If the current product is represented by $pid, then this next query retrieves the product IDs for other products that were bought in orders in which $pid was also purchased:
SELECT oc2.product_id FROM order_contents AS oc1 JOIN order_contents AS oc2 ON oc1.order_id=oc2.order_id WHERE oc1.product_id=$pid AND oc2.product_id != $pid
The second part of the WHERE clause must be added to prevent the current product from also being returned.
To get the actual product information for the returned list of products, you need to add a JOIN to products:
SELECT p.* FROM order_contents AS oc1 JOIN order_contents AS oc2 ON oc1.order_id=oc2.order_id JOIN products AS p ON p.product_id=oc2.product_id WHERE oc1.product_id=$pid AND oc2.product_id != $pid
Now the query retrieves every product that was purchased at the same time as the current product. However, each also-purchased product may be returned multiple times, and there’s no merit given to each also-purchased product. By that I mean that the children’s book that happened to be purchased at the time someone bought an iPod is returned just the same as the iPod accessories more commonly purchased with an iPod. To fix that (i.e., to make the recommendation smarter), the query needs to count the number of times an item appears and sort the result by that count:
SELECT p.* FROM order_contents AS oc1 JOIN order_contents AS oc2 ON oc1.order_id=oc2.order_id JOIN products AS p ON p.product_id=oc2.product_id WHERE oc1.product_id=$pid AND oc2.product_id != $pid GROUP BY oc2.product_id ORDER BY COUNT(oc2.product_id) DESC
As you might imagine, having a query like this executed on the fly for every product displayed will take a toll on the site’s performance. I’d be inclined to turn that query into a VIEW table. A VIEW table is a table created in memory that represents the results of a query. By using a VIEW to represent the complex JOIN, you can perform simple SELECT queries as needed.

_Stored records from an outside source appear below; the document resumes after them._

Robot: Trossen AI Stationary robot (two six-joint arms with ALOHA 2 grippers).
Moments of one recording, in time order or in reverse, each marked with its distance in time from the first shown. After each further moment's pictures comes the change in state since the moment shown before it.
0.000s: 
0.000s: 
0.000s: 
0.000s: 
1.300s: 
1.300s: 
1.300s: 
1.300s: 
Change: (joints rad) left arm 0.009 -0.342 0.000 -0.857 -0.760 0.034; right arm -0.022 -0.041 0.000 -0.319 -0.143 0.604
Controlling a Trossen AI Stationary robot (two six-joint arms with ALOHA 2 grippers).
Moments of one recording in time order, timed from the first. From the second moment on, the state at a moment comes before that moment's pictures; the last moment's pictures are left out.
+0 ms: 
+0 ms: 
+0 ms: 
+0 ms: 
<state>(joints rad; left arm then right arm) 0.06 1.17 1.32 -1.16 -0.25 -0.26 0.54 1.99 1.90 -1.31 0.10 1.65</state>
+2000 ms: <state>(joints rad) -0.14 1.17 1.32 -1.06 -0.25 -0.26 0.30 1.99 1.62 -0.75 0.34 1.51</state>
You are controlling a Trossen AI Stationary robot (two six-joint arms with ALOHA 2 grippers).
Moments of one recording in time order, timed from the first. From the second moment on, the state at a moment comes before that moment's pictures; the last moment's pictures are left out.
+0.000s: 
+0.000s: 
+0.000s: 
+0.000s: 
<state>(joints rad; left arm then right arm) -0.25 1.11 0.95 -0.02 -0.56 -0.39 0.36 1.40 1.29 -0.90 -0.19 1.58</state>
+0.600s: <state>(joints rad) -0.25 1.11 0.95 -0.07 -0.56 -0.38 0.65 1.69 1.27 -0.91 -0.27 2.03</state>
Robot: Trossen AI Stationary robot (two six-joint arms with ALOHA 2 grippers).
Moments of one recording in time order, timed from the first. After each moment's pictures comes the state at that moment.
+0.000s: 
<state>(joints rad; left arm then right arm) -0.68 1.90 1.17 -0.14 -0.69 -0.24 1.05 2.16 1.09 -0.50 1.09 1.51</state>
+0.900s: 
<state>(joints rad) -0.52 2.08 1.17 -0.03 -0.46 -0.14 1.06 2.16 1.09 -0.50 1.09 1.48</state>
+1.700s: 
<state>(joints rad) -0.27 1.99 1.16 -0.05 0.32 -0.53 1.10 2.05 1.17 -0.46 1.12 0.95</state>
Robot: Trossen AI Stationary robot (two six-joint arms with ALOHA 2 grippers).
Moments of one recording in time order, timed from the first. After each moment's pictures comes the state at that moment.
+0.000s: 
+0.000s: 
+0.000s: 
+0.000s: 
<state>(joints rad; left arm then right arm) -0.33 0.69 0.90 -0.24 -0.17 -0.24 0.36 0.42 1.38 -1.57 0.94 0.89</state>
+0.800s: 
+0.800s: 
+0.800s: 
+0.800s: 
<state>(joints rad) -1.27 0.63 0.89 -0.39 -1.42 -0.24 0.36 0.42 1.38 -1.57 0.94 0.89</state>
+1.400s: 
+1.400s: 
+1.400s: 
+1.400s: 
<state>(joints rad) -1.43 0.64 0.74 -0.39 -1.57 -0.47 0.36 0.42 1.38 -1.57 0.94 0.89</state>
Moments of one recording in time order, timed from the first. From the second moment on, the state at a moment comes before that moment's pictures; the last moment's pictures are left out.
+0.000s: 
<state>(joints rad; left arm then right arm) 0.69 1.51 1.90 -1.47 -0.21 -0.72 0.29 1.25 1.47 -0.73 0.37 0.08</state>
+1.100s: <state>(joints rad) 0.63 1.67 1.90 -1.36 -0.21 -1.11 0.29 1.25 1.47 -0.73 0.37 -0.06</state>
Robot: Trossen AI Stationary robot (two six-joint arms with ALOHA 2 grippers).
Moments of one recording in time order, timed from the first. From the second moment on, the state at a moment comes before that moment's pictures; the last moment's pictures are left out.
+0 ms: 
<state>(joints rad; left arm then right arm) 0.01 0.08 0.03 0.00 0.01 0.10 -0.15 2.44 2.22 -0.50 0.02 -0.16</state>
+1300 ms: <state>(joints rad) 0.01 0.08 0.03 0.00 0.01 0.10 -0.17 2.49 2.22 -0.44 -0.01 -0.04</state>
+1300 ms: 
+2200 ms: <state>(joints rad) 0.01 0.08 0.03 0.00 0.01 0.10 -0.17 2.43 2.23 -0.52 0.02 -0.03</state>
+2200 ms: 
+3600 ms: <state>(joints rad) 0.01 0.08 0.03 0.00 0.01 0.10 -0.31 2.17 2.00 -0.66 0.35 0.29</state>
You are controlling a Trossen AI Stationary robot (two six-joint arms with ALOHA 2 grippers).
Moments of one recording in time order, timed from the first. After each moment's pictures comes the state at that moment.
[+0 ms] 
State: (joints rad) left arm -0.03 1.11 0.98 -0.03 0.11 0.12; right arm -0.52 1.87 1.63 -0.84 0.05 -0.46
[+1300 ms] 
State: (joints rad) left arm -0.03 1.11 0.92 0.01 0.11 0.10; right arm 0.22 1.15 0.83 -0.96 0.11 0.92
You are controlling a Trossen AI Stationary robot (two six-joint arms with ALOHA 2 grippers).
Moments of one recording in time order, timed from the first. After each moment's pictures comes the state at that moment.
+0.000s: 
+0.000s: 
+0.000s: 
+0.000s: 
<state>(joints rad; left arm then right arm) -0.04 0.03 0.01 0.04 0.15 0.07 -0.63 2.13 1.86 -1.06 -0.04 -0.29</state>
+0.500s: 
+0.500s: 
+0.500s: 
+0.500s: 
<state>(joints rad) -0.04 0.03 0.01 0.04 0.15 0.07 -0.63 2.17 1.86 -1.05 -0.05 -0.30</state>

Instead of creating one VIEW for each product (the above query only returns the recommendations for a single item), the VIEW should represent perhaps the five best product recommendations for each product in the database (that has been ordered). To do that, the SELECT query needs to be modified so that it:
- Also selects the original product ID
- Also selects the COUNT() value (i.e., the significance of a recommendation)
- Applies a LIMIT clause
Here, then, is the SQL command used to define a VIEW:
CREATE VIEW product_recommendations AS SELECT p1.product_id AS product_id, COUNT(oc2.product_id) AS rank, p2.* FROM order_contents AS oc1 JOIN order_contents AS oc2 ON oc1.order_id=oc2.order_id JOIN products AS p2 ON p2.product_id=oc2.product_id JOIN products AS p1 ON oc1.product_id=p1.product_id WHERE oc1.product_id=p1.product_id AND oc2.product_id != p1.product_id GROUP BY oc2.product_id ORDER BY rank DESC LIMIT 5
Whew! That’s a pretty good query and a great use of VIEW tables. Now each product page can fetch the recommendations using a simple SELECT:
SELECT * FROM product_recommendations WHERE product_id=$pid ORDER BY rank DESC
The database will be able to return those query results much faster than it would the original complex JOIN.